A trojan could also easily get access to a MAC or IP as well. There will probably be a unique verification that ties it to your specific PC as well as your IP, MAC & Location. They should be able to detect a proxy attempt so if your MAC/IP were spoofed in another country (like china), they should in theory know and then it will request an authenticator code.

I don't think we'll ever know eexactly how it works as giving away the exact details may prove a big security risk, but who knows, they might tell us how they do it

Originally Posted by Tvrepairman

Yes, because there's absolutely NOTHING called an "I.P. proxy"...no siree bob this looks TOTALLY safe.

I was about to explain how wrong you are... then i went meh mode(tip: easy to counter from server side).

The wow TCP/IP stream is not encrypted, wich means you can alter pacets etc with a man in the middle attack. Its a game, but if they have 2 factor authentication they cant be sloppy about it like this, Id like to see the blueprints of how its gonna work, but if ppl can scan your keyboard, they can see what packets you send that include a mac adress in the upper layers of the IP stack, making them able to fake the transmission.

This can overthrow even the authenticator with ease, even better they don't even need to fake the ip address. Most of you are talking about paranoid cases. Showing how they track your pc(there are countless things that can be checked... without even sending packets back to blizz) would be nice, existing methods doesn't mean they use them... on the other side it might point things to unwanted ppl.

Also bnet 2.0 is doing fine pachet decryption wise, also warden signals are out of bounds as well (that is why a clientless bot will not work for this game).

Originally Posted by Michalev

I think it is funny that a few people have already complained about a SIX digit number, apparently they have never used an authenticator, because, in fact, it is an EIGHT digit number

It's a 6 digit number if you are not using a mobile app for the authenticator.

Originally Posted by andy_mitchelluk

No because if someone from a different PC tried logging in, he/she would get the authenticator request. It's only the PC that your account is frequently used on that WON'T be repeatedly asked for the authenticator. Different PC = authenticator request.

If you dont think there is a way to mask your IP.. you have been sadly mislead sir.
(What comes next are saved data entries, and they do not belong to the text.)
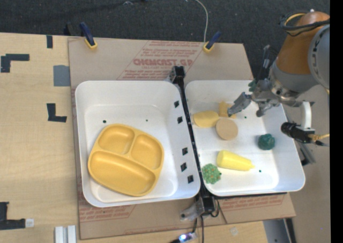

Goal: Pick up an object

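Your claw (251, 103) hangs over the far side of the right bin (289, 183), fingers spread apart with nothing between them; one dark finger (238, 105) slants down toward the pieces. Just beside that finger lies a small yellow block (224, 109), with a pale yellow lump (205, 119) past it and a tan disc (226, 129) just below. These three crowd together, so I judge a clean grip there is awkward. A dark green ball (266, 141) sits alone nearer you, under the claw's wrist side, the easier pick. The yellow cone (234, 161) and green broccoli piece (211, 173) lie well apart, toward the near wall. The yellow divided plate (126, 159) fills the other bin (86, 97), out of play.
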`<move>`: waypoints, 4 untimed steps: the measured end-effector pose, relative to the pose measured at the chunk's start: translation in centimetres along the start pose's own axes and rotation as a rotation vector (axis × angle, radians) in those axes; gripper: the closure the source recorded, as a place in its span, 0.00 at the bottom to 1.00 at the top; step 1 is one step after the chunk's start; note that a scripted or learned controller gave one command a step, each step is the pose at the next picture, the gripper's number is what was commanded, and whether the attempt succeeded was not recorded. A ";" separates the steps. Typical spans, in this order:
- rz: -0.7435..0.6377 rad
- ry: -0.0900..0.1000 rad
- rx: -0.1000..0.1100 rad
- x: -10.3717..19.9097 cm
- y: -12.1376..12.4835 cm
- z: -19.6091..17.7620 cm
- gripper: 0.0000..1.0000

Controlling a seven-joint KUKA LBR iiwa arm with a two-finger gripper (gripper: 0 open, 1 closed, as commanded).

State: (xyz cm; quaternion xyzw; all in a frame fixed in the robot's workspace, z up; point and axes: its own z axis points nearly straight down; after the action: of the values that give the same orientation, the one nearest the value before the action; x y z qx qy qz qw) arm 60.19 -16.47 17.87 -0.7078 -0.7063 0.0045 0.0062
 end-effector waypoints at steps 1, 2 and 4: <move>-0.003 -0.002 -0.013 0.0 0.3 -0.8 0.00; -0.003 -0.002 -0.008 0.0 0.0 5.7 0.00; -0.004 -0.005 -0.017 0.0 0.1 8.3 1.00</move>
State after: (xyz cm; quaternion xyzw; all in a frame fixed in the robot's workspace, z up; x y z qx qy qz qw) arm 60.18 -16.43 9.54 -0.7063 -0.7079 0.0003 -0.0017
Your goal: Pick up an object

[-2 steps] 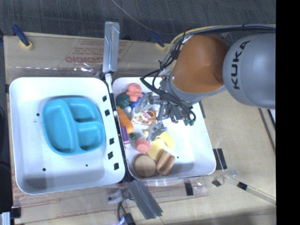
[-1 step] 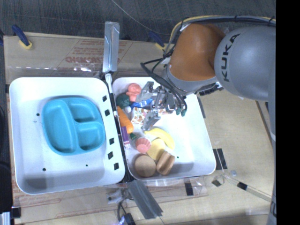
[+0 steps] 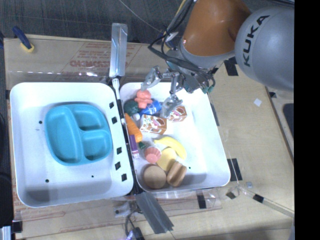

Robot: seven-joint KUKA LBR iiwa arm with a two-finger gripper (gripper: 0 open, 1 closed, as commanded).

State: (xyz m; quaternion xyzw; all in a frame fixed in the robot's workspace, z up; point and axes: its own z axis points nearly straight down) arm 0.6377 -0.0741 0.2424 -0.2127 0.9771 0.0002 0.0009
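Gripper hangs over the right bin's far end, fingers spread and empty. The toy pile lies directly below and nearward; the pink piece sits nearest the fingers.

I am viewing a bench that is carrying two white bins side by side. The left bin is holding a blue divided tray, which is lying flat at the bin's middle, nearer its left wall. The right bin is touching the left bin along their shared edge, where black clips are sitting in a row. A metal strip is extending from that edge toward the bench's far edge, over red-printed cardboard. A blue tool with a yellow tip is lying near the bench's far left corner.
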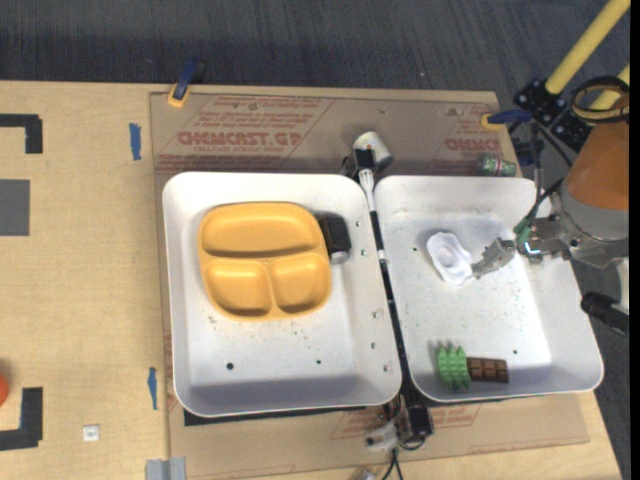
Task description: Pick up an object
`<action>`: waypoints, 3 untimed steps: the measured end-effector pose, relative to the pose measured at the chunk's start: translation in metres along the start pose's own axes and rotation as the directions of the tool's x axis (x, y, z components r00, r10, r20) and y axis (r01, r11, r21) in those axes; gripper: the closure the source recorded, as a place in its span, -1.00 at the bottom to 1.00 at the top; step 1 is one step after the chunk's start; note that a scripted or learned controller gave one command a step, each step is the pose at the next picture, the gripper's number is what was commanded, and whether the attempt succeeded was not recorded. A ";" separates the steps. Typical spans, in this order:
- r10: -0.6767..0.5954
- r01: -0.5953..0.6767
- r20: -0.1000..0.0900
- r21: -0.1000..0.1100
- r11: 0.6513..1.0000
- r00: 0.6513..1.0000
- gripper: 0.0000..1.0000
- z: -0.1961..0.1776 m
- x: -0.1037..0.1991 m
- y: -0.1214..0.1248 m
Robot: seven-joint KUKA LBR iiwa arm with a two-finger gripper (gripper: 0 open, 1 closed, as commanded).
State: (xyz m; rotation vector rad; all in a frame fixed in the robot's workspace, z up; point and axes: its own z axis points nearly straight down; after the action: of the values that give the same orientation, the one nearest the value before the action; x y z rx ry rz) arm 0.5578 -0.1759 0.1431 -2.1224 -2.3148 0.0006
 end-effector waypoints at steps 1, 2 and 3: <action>0.093 -0.093 0.001 -0.005 0.996 0.996 -1.00 0.057 0.041 0.059; -0.007 0.007 0.000 -0.002 1.000 1.000 -1.00 0.057 0.077 0.049; -0.005 0.005 -0.001 -0.006 1.000 1.000 1.00 0.046 0.077 0.050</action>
State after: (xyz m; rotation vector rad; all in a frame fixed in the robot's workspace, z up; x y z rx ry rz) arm 0.6010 -0.0949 0.0971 -2.1187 -2.3226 -0.0066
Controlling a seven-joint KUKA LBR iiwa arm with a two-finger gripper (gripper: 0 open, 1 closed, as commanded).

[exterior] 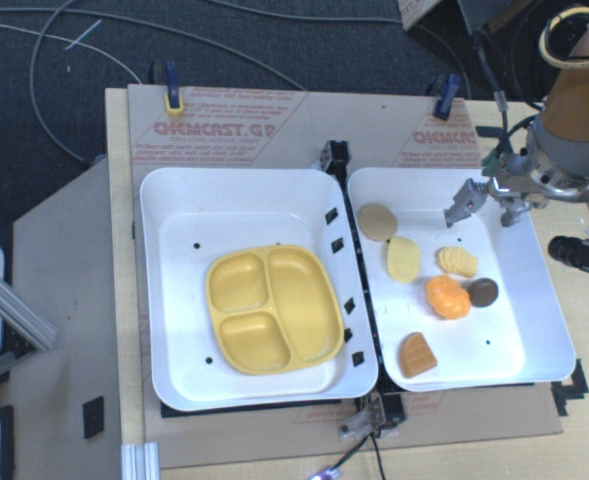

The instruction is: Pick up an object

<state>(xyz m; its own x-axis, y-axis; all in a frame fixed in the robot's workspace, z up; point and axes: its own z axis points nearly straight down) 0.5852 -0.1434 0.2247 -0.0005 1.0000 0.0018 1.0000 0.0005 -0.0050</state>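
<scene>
The right bin (534, 338) holds several food pieces: a tan round disc (377, 221), a pale yellow wedge (404, 259), a ridged yellow cracker (458, 261), an orange ball (448, 297), a small dark brown round piece (483, 292) and a brown bread-like chunk (417, 354). My gripper (488, 206) hangs over the far part of this bin, up and to the right of the cracker. Its two grey fingers (463, 204) are spread apart with nothing between them.
The left bin (169, 268) carries a yellow three-compartment tray (272, 308). A black divider with clips (349, 258) runs between the bins. Blue clamps (173, 85) hold the board's far edge. Cables trail across the dark floor behind.
</scene>
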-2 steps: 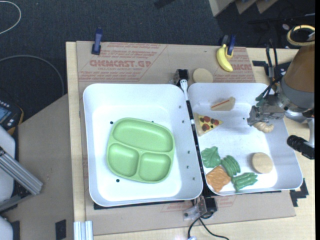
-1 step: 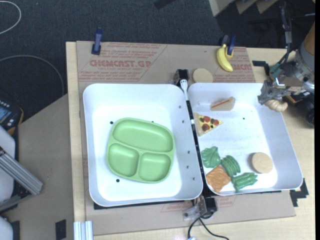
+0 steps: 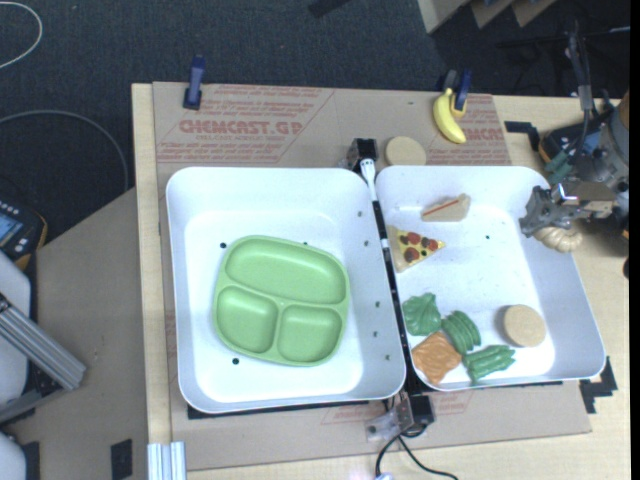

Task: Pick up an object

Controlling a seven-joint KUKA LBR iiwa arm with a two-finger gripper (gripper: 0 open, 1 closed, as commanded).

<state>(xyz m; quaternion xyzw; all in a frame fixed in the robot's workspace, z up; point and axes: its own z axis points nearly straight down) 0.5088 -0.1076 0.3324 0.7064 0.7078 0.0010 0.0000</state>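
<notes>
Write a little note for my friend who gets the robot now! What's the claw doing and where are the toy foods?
Gripper: at the right bin's far right rim, over a small tan piece. Whether it grips that piece cannot be told.
Right bin: sandwich slice, pizza slice, green leafy pieces, orange piece, round cookie.
Left bin: green divided plate.
On the bench behind the bins: banana, round tan disc.
Done: nothing visibly lifted.
Left: grip one object and raise it.
</notes>
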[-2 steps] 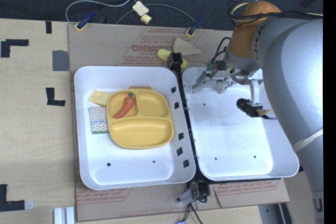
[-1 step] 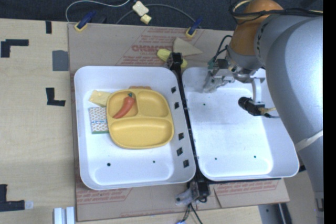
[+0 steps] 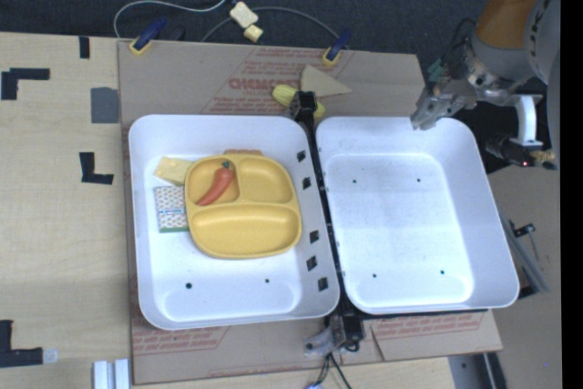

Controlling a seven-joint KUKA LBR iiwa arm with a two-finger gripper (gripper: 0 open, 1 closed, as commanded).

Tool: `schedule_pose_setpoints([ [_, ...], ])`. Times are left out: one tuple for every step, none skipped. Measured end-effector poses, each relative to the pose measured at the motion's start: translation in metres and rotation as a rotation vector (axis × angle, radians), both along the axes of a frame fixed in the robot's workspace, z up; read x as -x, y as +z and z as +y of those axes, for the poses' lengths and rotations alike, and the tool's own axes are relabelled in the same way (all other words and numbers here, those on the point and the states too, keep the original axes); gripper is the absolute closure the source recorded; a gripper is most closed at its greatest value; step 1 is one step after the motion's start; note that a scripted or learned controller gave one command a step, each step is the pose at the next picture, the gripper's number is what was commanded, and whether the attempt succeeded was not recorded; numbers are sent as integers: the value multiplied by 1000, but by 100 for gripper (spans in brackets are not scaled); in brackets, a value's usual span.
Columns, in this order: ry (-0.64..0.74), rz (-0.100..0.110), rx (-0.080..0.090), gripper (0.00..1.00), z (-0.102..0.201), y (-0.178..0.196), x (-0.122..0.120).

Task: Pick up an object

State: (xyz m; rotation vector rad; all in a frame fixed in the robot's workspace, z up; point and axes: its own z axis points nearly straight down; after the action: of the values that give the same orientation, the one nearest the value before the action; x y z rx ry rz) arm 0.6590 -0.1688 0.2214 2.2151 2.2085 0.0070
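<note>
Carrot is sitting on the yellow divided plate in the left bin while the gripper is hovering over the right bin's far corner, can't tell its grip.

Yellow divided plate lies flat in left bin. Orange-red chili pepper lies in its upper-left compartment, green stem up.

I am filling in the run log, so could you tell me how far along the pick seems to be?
Nothing looks picked yet. The yellow tray, with the orange pepper on it, lies in the left bin. The gripper hangs at the far rim of the right bin, away from them. Reaching, grasping and lifting are all left.
</note>
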Motion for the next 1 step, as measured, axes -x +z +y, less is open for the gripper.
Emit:
schedule_pose_setpoints([
  [10, 14, -8, 100, 77, -15, -10],
])
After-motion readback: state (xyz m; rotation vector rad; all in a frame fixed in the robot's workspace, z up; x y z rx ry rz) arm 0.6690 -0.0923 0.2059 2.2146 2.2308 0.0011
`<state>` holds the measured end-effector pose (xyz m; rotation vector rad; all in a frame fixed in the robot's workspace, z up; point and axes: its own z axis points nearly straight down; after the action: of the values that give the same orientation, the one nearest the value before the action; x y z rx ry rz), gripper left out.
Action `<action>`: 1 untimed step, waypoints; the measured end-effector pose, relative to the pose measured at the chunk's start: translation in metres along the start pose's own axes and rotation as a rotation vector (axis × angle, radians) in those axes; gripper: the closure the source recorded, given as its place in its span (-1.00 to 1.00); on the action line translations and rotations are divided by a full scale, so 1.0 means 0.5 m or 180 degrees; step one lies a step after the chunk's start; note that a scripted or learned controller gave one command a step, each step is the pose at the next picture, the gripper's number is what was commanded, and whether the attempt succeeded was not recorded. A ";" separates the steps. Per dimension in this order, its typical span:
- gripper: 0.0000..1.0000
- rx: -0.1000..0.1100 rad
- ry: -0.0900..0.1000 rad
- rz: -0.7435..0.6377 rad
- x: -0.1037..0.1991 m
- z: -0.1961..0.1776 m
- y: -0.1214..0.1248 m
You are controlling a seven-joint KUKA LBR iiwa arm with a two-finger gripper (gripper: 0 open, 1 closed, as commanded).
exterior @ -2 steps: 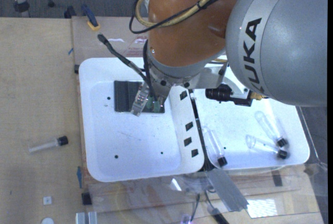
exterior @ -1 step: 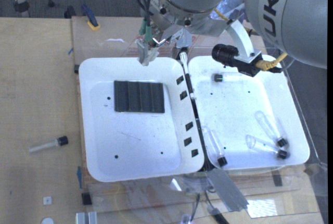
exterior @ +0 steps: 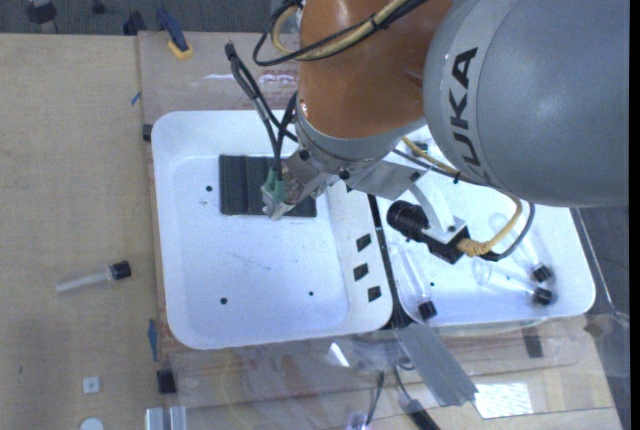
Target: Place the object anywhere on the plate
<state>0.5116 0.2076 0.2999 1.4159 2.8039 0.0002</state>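
— What do you have on the surface (exterior: pixel 70 148)?

— Your pale wooden surface carries two shallow white bins side by side: the left bin (exterior: pixel 190 308) and the right bin (exterior: pixel 570 278), touching along the middle.

— Anything loose?

— You have a small clear tube with a black cap (exterior: pixel 92 276) left of the bins, and a blue clamp (exterior: pixel 176 38) near the far edge.
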 end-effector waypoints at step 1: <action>1.00 0.0000 -0.0002 0.1685 -0.045 -0.239 -0.012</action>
<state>0.5198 0.1859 0.4193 2.0998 2.3356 0.0000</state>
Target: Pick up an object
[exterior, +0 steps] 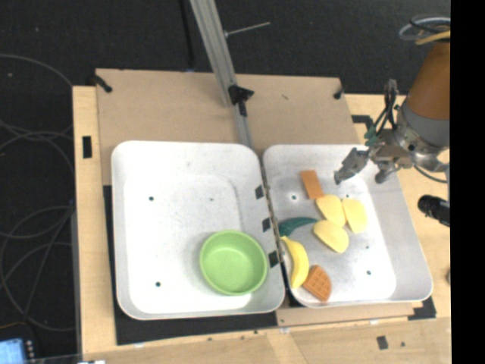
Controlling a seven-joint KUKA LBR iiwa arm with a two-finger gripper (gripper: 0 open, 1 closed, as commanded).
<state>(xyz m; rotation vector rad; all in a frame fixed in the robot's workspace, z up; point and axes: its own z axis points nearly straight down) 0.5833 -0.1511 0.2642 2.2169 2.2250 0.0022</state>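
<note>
A green bowl (pixel 233 261) sits in the left bin (pixel 151 173). The right bin (pixel 394 271) holds a banana (pixel 297 260), waffle (pixel 318 283), orange block (pixel 310 184) and yellow pieces (pixel 339 220). Above its upper edge the gripper (pixel 369 167) hangs with fingers spread, holding nothing.

Two shallow white bins sit side by side on the bench. The left bin (pixel 151 173) holds a green bowl (pixel 233 262) toward its 5 o'clock corner. The right bin (pixel 394 264) holds an orange block (pixel 310 184) near 11 o'clock, three pale yellow pieces (pixel 339 218) clustered around its middle, a dark green piece (pixel 295 224) and a banana (pixel 296 260) along its 8 o'clock edge, and an orange waffle-like piece (pixel 318 283) at 7 o'clock. The gripper (pixel 367 165) hangs over the right bin's 1 o'clock area with its fingers spread apart and nothing between them, apart from the objects.
</note>
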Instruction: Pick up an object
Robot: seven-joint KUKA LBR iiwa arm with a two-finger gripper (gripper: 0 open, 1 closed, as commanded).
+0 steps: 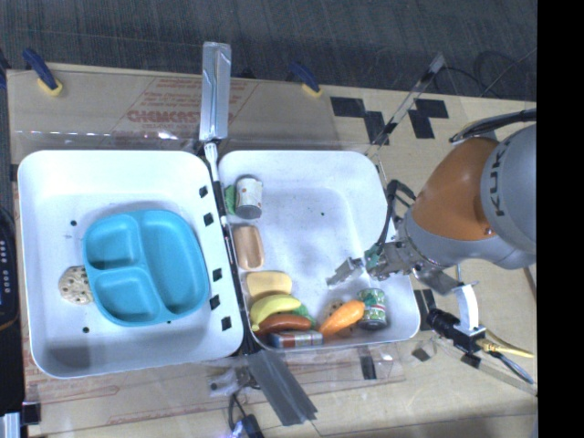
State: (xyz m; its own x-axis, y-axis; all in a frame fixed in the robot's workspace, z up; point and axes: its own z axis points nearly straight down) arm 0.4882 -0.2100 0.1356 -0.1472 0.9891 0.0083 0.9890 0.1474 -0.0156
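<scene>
Nearest the camera, along the near wall of the right bin (301, 167), lies a row of toy foods: a dark marker-like stick (294, 339), a red and green piece (285, 322), a yellow banana (272, 307), an orange carrot (343, 317) and a small green can (373, 307) at the near right corner. Just above that can and carrot hangs the gripper (358, 268), its 2 fingers spread apart with nothing between them, the left fingertip (344, 271) over bare bin floor. Farther along the bin's left wall sit a yellow slice (270, 284), a tan bread piece (248, 247) and a second can (248, 197) lying on its side. Left of these, the left bin (46, 181) bears a blue 3-compartment tray (144, 265), with a cookie (73, 285) just beside the tray's left edge.
</scene>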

It does sound risky, but i really dont think it is to be honest. There shouldn't be a change to your account security from this option. Though I'd say making it an option for the people who are just wanting to be cautious is probably a good idea (we all like piece of mind). I doubt they would create more work for themselves by making it easier to hack accounts with authenticators attached to them, that would mean they would have to spend more time recovering stolen accounts. Pretty sure they took that into consideration as well when making this system :P

A good change that doesn't affect people in a negative way and people still complain.Stay gold, WoW community.

Originally Posted by Zeddicious

If you dont think there is a way to mask your IP.. you have been sadly mislead sir.

Yes I'm aware you can mask an IP, but they're not using just an IP address to verify. Also, if they use MAC and IP verification and a login attempt comes from china through a UK proxy, they WILL know about it and then the other person will see a nice little authenticator prompt.

Do people really think that they're going to use just an IP address for confirmation? I think not.